## Activity
Copy out every line from the records that includes "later".

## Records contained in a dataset
%%
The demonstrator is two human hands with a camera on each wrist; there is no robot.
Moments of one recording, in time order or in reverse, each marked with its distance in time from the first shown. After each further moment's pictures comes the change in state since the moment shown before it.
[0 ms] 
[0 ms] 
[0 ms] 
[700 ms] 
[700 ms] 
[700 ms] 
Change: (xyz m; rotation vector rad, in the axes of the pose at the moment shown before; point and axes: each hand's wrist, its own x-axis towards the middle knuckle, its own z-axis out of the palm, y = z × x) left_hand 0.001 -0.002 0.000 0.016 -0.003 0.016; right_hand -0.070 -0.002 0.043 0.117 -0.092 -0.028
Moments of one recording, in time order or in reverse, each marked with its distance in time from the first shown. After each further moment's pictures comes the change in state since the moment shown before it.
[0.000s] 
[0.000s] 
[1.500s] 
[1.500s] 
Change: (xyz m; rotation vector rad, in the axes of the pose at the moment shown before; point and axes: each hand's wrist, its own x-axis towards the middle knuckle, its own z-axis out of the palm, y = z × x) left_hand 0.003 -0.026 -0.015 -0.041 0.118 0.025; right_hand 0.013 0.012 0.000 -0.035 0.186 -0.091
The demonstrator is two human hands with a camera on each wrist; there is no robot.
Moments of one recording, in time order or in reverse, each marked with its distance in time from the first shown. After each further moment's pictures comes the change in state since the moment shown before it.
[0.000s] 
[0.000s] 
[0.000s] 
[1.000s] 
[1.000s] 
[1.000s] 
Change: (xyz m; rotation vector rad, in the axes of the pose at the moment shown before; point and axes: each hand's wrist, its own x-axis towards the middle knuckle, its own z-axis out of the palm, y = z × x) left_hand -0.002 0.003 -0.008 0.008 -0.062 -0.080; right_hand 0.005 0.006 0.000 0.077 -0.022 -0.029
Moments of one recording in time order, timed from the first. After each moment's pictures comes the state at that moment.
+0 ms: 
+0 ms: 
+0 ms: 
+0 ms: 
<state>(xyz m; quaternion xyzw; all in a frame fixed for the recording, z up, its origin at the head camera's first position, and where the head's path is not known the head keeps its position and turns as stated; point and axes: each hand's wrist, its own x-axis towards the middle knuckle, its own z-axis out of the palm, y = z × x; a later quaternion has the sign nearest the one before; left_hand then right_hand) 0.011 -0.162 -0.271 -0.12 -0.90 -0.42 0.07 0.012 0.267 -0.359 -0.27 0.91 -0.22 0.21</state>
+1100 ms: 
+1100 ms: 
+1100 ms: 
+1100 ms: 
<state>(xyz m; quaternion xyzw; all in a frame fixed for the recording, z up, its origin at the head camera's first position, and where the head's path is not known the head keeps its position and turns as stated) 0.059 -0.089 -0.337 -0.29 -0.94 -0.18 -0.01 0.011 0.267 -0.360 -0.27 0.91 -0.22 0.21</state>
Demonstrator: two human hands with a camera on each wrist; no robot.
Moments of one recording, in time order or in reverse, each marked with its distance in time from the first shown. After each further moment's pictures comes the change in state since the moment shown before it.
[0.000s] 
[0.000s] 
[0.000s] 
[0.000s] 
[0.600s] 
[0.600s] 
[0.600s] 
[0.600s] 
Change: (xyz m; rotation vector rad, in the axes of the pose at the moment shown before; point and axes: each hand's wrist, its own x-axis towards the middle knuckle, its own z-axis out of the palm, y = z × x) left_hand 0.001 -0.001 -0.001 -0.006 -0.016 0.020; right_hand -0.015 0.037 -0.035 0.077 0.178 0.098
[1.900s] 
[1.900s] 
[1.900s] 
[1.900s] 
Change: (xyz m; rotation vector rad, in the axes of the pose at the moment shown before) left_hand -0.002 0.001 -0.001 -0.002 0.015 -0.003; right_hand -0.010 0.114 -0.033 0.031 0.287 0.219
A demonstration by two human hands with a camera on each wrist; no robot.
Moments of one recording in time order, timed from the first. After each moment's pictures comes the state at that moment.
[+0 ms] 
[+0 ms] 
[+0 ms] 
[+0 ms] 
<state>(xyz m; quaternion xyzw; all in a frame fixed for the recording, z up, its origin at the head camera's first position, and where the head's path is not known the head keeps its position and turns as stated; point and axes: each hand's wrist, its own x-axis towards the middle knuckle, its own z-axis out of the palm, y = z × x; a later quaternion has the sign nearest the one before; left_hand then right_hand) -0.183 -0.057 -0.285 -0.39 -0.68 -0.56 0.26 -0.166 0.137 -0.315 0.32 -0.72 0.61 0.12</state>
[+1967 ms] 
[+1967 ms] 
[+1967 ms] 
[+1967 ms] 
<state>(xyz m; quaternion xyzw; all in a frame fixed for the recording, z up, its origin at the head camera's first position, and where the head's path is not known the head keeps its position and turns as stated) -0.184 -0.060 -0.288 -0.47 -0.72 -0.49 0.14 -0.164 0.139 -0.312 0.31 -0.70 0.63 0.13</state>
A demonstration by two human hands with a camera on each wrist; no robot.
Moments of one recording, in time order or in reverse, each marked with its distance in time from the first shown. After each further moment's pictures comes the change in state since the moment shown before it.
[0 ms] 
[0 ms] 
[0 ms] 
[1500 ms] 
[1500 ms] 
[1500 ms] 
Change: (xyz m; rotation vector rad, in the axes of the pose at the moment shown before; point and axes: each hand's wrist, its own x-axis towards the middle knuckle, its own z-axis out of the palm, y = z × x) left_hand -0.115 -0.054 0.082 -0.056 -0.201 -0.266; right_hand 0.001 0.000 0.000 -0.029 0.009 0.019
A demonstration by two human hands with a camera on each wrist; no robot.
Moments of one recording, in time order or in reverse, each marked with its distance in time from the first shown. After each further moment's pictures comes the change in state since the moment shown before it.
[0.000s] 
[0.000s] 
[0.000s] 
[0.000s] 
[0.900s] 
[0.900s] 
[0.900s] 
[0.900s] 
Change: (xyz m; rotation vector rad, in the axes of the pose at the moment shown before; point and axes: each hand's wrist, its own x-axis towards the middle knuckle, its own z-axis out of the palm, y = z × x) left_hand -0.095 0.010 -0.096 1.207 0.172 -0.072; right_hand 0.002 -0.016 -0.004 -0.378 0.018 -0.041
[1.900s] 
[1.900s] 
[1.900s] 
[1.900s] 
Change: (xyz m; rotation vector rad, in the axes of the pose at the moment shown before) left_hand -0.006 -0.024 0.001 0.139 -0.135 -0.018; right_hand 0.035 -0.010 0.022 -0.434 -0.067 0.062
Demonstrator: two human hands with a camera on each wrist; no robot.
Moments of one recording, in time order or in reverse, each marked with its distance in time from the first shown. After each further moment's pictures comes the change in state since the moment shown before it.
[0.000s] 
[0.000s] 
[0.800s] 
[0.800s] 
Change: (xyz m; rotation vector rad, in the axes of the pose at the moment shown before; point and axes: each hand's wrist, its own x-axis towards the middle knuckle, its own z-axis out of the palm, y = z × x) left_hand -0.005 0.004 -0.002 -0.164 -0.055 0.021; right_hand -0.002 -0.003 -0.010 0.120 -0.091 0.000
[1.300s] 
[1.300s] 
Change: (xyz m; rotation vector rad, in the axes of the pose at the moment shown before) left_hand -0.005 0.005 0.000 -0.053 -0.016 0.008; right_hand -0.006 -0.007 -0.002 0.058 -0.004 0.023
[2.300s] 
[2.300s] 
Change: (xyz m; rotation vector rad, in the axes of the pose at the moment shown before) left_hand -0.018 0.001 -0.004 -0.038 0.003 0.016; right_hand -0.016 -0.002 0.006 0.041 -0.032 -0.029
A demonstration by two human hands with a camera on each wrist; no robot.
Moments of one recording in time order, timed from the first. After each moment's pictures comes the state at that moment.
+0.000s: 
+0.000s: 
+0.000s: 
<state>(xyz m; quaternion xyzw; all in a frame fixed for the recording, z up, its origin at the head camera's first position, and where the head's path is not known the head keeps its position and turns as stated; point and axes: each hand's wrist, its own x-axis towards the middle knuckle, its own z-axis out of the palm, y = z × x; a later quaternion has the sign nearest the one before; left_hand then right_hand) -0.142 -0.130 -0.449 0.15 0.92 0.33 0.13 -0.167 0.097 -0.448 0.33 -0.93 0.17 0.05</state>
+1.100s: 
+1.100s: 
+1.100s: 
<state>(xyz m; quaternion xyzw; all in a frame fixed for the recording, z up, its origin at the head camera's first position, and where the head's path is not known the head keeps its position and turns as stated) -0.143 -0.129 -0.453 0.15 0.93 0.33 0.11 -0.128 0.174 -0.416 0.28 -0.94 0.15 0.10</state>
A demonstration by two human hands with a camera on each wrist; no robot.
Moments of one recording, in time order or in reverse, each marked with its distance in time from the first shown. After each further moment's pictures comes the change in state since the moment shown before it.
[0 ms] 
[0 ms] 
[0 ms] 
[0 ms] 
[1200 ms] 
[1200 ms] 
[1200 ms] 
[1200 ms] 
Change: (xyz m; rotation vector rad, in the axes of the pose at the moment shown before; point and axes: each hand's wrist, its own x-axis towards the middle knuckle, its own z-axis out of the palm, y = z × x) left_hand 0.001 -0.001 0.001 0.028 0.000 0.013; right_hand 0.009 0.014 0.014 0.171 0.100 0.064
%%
## Output below
<state>(xyz m; quaternion xyzw; all in a frame fixed for the recording, z up, its origin at the head camera's first position, and where the head's path is not known the head keeps its position and turns as stated; point and axes: each hand's wrist, its own x-axis towards the middle knuckle, its own z-axis out of the palm, y = z × x; a later quaternion has the sign nearest the one before; left_hand then right_hand) 0.011 -0.162 -0.271 -0.12 -0.90 -0.42 0.07 0.012 0.267 -0.359 -0.27 0.91 -0.22 0.21</state>
<state>(xyz m; quaternion xyzw; all in a frame fixed for the recording, z up, its origin at the head camera's first position, and where the head's path is not known the head keeps its position and turns as stated; point and axes: each hand's wrist, its own x-axis towards the middle knuckle, its own z-axis out of the palm, y = z × x; a later quaternion has the sign nearest the one before; left_hand then right_hand) -0.183 -0.057 -0.285 -0.39 -0.68 -0.56 0.26 -0.166 0.137 -0.315 0.32 -0.72 0.61 0.12</state>
<state>(xyz m; quaternion xyzw; all in a frame fixed for the recording, z up, its origin at the head camera's first position, and where the head's path is not known the head keeps its position and turns as stated; point and axes: each hand's wrist, its own x-axis towards the middle knuckle, its own z-axis out of the palm, y = z × x; a later quaternion has the sign nearest the one before; left_hand then right_hand) -0.142 -0.130 -0.449 0.15 0.92 0.33 0.13 -0.167 0.097 -0.448 0.33 -0.93 0.17 0.05</state>

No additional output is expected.